### Directions
Please find every line in the entries below that contains the string "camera", and copy it.

### Information given
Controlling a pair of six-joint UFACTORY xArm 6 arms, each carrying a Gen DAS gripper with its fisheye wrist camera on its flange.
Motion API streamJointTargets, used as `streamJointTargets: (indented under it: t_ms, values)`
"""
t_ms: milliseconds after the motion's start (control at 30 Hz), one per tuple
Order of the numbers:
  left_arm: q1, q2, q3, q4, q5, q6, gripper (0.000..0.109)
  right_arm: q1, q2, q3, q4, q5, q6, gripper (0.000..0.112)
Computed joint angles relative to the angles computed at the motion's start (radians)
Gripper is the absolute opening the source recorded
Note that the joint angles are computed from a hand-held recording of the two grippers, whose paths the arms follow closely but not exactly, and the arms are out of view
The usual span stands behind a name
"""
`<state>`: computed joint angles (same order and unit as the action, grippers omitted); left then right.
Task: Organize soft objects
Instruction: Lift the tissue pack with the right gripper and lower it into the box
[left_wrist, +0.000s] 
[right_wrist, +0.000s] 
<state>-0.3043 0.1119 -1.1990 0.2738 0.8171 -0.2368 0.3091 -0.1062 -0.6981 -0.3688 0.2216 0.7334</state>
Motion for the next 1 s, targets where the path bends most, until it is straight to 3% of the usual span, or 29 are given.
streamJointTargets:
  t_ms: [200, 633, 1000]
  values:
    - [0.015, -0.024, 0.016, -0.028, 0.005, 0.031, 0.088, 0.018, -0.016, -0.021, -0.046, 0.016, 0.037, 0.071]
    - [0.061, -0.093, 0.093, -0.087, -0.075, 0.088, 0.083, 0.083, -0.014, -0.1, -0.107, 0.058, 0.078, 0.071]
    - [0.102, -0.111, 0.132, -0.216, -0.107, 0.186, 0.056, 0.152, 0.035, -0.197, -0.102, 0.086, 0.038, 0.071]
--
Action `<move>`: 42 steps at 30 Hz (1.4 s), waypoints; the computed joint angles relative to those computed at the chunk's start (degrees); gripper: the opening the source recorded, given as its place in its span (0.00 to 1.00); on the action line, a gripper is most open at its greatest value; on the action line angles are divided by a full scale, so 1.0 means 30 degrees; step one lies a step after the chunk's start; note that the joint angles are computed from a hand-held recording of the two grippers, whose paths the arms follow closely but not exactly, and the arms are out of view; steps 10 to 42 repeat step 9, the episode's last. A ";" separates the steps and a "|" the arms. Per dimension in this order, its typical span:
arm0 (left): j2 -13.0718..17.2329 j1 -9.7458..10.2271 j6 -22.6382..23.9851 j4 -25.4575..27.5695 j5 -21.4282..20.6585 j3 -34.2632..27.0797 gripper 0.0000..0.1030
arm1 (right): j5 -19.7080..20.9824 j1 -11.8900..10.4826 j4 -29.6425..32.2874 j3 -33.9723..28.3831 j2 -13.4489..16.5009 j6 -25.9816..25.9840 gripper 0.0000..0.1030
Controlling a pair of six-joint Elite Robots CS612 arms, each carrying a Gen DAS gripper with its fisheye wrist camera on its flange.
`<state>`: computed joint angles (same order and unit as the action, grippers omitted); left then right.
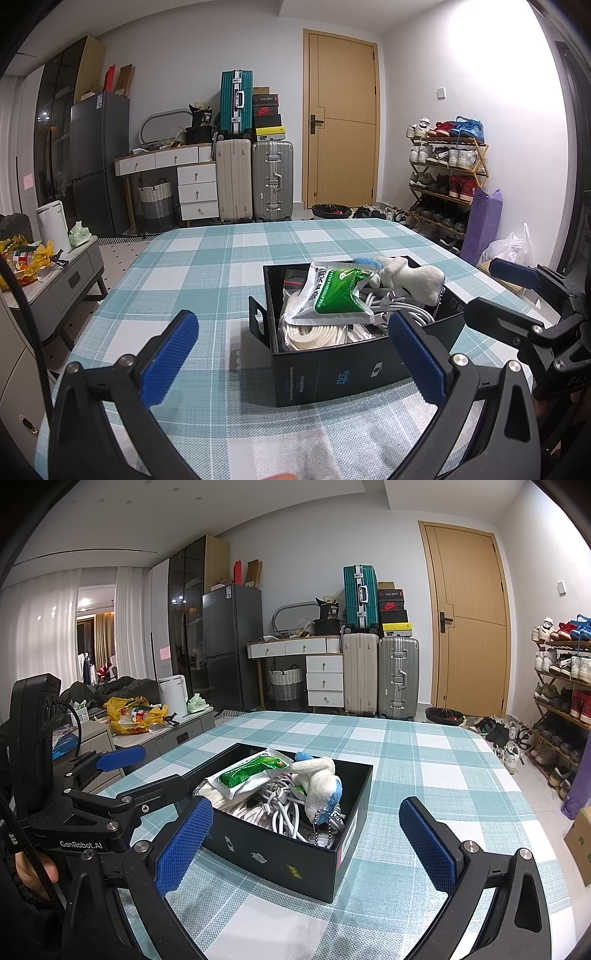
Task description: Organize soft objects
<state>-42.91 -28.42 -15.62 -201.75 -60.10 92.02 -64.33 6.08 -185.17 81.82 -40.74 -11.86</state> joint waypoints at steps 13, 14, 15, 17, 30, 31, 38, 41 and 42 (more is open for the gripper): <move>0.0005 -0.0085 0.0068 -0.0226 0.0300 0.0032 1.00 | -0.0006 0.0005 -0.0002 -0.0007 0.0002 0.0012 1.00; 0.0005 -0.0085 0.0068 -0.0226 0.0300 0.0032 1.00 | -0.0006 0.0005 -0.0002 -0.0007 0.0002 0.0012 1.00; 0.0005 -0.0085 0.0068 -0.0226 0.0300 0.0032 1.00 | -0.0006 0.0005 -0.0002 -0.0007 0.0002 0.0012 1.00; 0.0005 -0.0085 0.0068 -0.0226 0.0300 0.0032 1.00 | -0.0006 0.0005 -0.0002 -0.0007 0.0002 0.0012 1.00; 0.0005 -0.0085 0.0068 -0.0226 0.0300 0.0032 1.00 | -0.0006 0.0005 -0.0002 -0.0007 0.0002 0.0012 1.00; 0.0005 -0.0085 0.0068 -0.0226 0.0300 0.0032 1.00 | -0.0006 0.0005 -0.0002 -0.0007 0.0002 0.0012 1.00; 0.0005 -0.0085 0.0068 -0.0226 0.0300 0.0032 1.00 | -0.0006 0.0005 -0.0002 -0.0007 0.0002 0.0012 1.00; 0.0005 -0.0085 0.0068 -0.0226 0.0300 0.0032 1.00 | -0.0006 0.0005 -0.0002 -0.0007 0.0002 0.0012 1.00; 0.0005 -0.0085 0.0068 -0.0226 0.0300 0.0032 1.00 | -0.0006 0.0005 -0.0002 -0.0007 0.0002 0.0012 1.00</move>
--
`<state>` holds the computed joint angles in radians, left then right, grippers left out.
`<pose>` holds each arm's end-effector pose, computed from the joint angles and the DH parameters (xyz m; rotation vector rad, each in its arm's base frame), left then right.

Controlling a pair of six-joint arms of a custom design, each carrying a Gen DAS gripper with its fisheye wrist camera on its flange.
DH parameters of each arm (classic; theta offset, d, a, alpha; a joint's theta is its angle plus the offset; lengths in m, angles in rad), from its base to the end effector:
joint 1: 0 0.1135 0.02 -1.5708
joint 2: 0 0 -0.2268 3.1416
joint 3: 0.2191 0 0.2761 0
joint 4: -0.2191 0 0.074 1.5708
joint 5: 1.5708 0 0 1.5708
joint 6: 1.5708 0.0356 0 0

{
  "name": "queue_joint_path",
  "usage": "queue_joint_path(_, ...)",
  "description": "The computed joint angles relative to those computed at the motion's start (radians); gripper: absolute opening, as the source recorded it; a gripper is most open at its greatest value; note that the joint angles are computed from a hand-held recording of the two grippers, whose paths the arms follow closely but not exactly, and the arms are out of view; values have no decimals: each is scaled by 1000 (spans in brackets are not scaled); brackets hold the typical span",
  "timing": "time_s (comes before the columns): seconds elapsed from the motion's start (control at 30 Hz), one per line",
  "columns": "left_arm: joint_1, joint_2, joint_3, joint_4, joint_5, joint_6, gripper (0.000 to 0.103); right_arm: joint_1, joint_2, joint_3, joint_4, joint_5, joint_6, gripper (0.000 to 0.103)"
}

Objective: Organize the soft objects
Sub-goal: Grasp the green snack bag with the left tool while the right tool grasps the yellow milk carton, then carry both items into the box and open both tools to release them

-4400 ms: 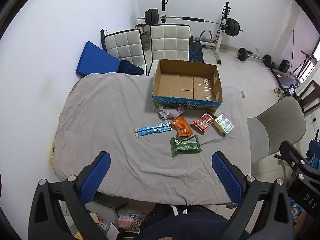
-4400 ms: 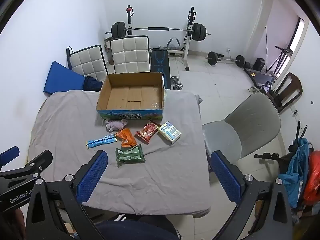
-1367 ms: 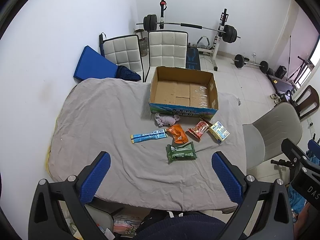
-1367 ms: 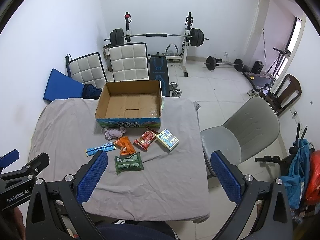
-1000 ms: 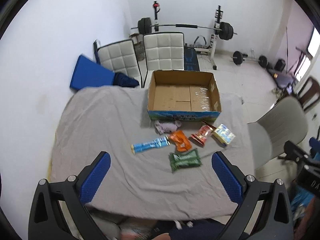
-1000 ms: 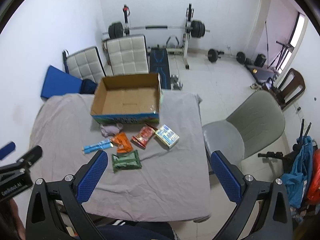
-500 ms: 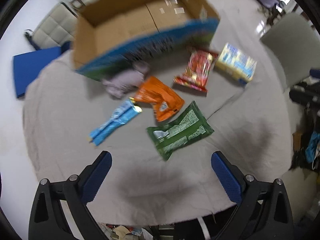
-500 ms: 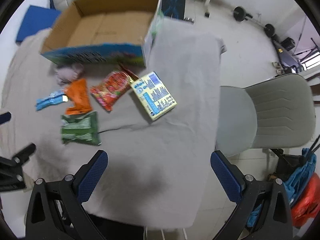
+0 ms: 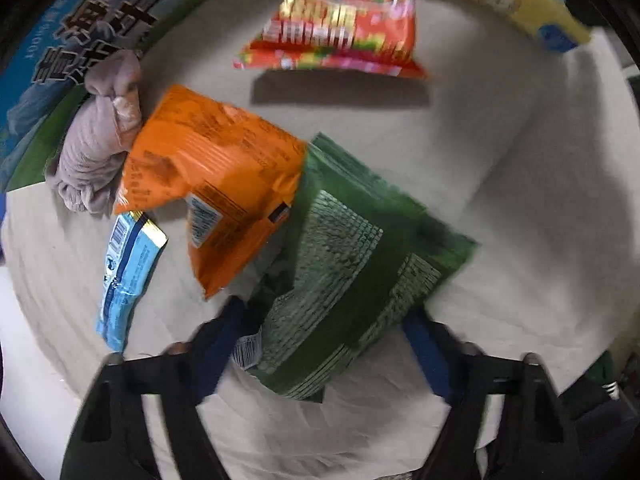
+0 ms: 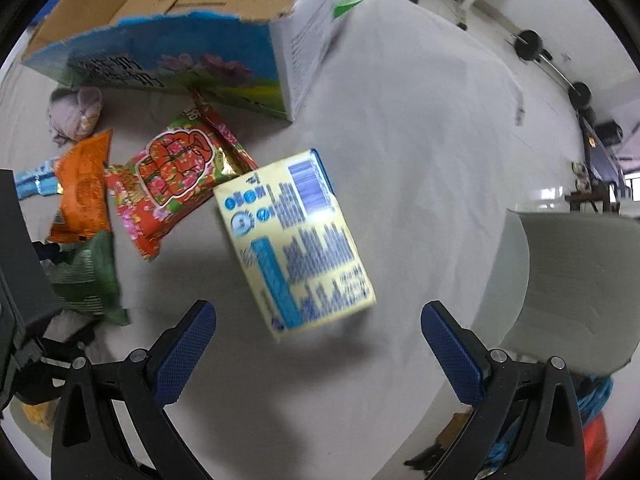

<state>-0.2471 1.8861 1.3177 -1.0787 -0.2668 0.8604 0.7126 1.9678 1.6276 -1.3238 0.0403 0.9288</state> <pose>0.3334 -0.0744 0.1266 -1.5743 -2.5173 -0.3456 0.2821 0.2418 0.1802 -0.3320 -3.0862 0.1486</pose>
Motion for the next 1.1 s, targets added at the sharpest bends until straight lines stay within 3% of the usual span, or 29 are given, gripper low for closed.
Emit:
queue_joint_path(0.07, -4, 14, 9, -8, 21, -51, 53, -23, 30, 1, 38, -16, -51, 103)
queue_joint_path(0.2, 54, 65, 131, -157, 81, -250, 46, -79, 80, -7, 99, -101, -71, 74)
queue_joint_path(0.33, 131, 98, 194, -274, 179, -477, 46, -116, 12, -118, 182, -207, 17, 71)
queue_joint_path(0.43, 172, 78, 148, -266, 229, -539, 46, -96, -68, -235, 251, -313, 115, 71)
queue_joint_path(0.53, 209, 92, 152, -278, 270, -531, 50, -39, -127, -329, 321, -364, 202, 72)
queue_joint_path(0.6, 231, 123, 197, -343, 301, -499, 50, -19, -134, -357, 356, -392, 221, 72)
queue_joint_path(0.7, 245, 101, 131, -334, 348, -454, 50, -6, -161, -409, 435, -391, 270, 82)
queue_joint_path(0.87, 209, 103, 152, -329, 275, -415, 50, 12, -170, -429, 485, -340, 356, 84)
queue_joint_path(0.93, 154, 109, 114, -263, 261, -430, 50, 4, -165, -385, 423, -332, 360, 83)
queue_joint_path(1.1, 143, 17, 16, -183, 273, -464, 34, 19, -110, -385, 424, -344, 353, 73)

### Expected answer
Controlling a pair of six-joint UFACTORY xArm 6 arms, each carrying a Gen DAS gripper with its fisheye wrist camera on its flange.
Controlling a pair of six-joint Elite Robots CS612 arms, each carrying a Gen DAS gripper with its fisheye wrist camera on its flange.
Controlling a pair of six-joint arms of a custom design, each carrying a Gen DAS gripper with its fisheye wrist camera on its flange.

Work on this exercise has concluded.